Wakil Sekjen PB PII, Helmy Al Djufri menyebutkan ada 40 sekolah yang terdata melakukan pelarangan jilbab, baik lisan maupun tulisan. PII sendiri baru memberikan data 31 sekolah dan sembilan sekoah sisanya masih dalam proses peninjauan.
Rata-rata sekolah melarang secara lisan. Sekolah yang membolehkan umumnya sekoah swasta Islam. Data dikumpulkan PII sejak Oktober 2013 hingga Maret 2014.''Karena banyaknya sekolah yang melarang, pertaannya sekarang bukan sekolah mana yang melarang, tapi mana yang membolehkan?,'' ungkap Helmy Al Djufri.
Helmy menyampaikan jumlah bukan poin utama kasus jilbab ini karena walaupun hanya satu, itu akan tetap jadi sorotan dan harus diperjuangkan. Selama ini, jika siswi SMP Muslim ingin tetap berjilbab saat SMA harus pindah, mereka harus pindah sekolah ke Jawa.
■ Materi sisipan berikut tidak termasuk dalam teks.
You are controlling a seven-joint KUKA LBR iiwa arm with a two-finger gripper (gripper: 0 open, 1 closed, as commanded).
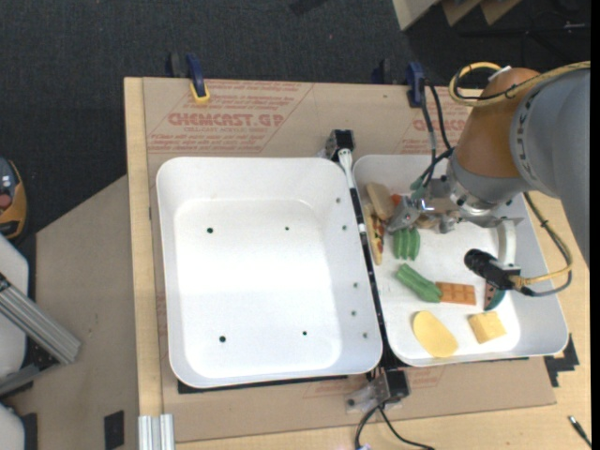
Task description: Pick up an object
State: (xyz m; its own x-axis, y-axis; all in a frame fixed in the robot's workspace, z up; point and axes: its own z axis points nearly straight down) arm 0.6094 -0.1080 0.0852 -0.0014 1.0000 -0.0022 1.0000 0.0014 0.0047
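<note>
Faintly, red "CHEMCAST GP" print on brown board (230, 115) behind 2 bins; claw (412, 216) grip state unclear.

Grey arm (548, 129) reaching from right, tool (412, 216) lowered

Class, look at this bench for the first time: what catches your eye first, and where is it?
The grey and orange arm reaches in from the right, hanging over the right bin. That bin holds small toy foods: green pieces, a yellow oval and a tan block. The left bin is a broad white expanse.
</note>
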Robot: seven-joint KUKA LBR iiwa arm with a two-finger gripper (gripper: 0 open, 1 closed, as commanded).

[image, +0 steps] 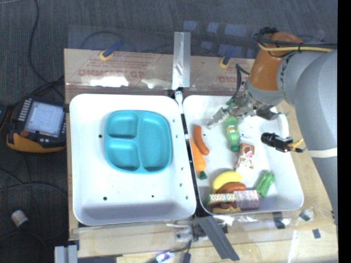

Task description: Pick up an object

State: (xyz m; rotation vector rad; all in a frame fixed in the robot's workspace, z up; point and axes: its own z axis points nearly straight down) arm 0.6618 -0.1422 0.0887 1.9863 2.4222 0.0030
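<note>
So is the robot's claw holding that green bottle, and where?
Cannot be told. The gripper is right over the green bottle's top end, but no grip shows.

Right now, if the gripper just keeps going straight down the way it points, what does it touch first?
Most likely the green bottle: the gripper sits just above its top end in the right bin. Depth is hard to judge from this slanted view, so it could instead land on the bin floor beside it.
</note>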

Setiap tahun pun PII melakukan advokasi hanya bagi siswi Muslim yang ingin berjilbab di sekolah. PII berharap ada tim investigasi dari Kemendikbud yang mengecek langsung ke lokasi. Mereka juga menyayangkan tidak semua sekolah negeri mempunyai guru pendidikan agama Islam.
Kepada Direktur Pembinaan SMA Kemendikbud dan Komnas HAM, PII menyerahkan masing-masing satu bundel dokumen berisi laporan PII Wilayah Bali dan tim advokasi dari sejak Oktober 2013hingga Februari 2014, draf perkara jilbab SMAN 2 Denpasar, skema gerakan jangka pendek tim advokasi dan kumpulan berita pelarangan jilbab di Bali.
Terpisah dari bundel, mereka juga memberikan daftar sekolah yang melarang jilbab, kliping berita media lokal dan hasil advokasi kasus jilbab 2002.
Pada 2002 lalu, seorang siswi satu SMP negeri sempat memperkarakan jilbab hingga ke pengadilan, namun kalah. Sampai saat ini PII masih memantau izin jilbab di sekolah itu. PII berharap izin jilbab bisa berlaku di Bali sebelum penerimaan siswa baru Mei mendatang.
PII menekankan jibab diperjuangkan sebagai hak dasar keyakinan dan tidak dikaitkan dengan SARA. PII menyayangkan adanya pemberitaan media lokal yang tidak berimbang.